# [Problem description]
Only the lines holding the string "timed" are needed; copy each of them from the data.

_ _ _ _ _ _ _

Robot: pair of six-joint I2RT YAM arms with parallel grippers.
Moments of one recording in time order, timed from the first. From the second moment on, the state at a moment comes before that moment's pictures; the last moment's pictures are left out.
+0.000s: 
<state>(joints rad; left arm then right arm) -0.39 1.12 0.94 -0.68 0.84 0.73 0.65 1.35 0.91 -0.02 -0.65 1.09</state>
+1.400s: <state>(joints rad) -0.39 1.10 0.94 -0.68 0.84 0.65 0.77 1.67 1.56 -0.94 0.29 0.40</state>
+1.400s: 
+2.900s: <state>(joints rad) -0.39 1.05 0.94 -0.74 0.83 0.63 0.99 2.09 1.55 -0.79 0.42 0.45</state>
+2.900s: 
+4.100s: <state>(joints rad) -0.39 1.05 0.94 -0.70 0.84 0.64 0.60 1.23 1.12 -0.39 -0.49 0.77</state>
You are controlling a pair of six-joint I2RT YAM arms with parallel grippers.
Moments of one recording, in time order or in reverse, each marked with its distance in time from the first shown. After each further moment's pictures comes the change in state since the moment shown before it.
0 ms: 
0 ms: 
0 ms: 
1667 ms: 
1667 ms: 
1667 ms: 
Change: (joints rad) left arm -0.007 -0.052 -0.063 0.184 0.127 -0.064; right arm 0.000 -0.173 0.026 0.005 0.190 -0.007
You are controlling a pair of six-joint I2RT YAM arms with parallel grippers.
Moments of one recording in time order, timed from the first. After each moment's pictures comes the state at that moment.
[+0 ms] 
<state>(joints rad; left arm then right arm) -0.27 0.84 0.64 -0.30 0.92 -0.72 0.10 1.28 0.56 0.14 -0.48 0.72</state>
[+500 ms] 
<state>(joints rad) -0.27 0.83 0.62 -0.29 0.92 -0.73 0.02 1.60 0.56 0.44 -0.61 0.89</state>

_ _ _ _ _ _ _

# [Solution to the problem]
Moments of one recording in time order, timed from the first. From the second moment on, the state at a moment comes before that moment's pictures; the last moment's pictures are left out.
Moments of one recording in time order, timed from the first. After each moment's pictures comes the state at that moment.

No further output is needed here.